Как только Магдалина увидела Элиаса, она заметно разволновалась и почувствовала, что напрасно приготовила длинную речь, полную убедительных увещеваний: то время, когда она отправилась на пастбище и одним лишь поцелуем взяла верх над Элиасом, уже давно миновало; робость и, возможно, трепет, охватили ее при виде одежд, которые были на ее давнем возлюбленном, и, может быть, сейчас в ней говорил, скорее, расчет, чем страсть. Но, как бы то ни было, Магдалина разволновалась и оробела: она усадила Элиаса и, как всегда, подала ему приготовленный для него кофе, а затем спросила, отведя глаза:
— Ну как, обряд будет в воскресенье?
— Разве ты этого не знала?
— Знала.
Они замолчали.
— Зачем ты послала за мной?
— Зачем? — произнесла она, словно спрашивая у себя. — Ой, подожди, ребенок проснулся. Ах, тише, мой маленький: вот дядя Элиас. — Она встала, пошла к ребенку и принесла его с собой. Элиасу стало не по себе.

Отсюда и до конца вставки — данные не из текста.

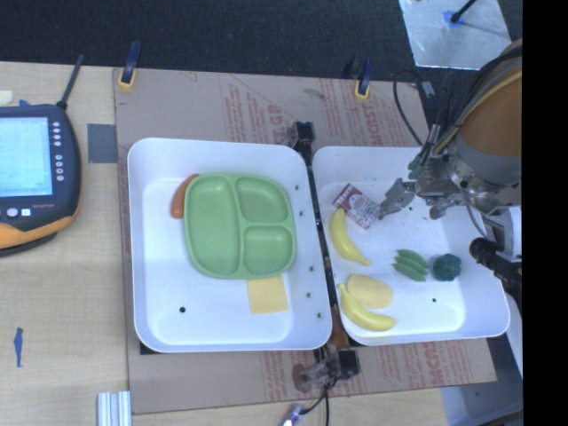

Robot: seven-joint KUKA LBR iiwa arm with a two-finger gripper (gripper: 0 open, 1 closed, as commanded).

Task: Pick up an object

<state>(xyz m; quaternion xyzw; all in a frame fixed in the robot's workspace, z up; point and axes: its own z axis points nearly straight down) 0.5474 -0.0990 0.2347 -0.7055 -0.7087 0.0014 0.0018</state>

— Элиас, — начала она, — ты, наверно, догадываешься, что я хочу сказать тебе. — Элиас покачал головой. — Тебе ничего не говорит это невинное создание? А совесть твоя ничего тебе не говорит? Спроси у нее: еще есть время. Неужели Господь, которому все ведомо, не будет рад больше, если ты, вместо того чтобы сделать, что задумал, станешь отцом этому невинному ребенку?
Она замолчала, глядя на Элиаса и ожидая ответа. Дрожащей рукой Элиас машинально гладил малыша по головке.
— Что я могу тебе сказать? Теперь уже слишком поздно, Магдалина, — пробормотал Элиас.
— Нет, не поздно, не поздно!
— А я говорю, поздно; какой скандал выйдет, про меня будут говорить, что я полоумный.
— А, — с горечью промолвила Магдалина, — и из-за злых языков ты не желаешь прислушаться к своей совести?
— Моя совесть велит мне идти той дорогой, которой я готовлюсь идти, Магдалина! — сурово сказал Элиас, не поднимая глаз и не прекращая гладить маленького Берте. — Даже если я сниму эти одежды и женюсь на тебе, скажи мне, разве сможем мы признаться, что это мой сын?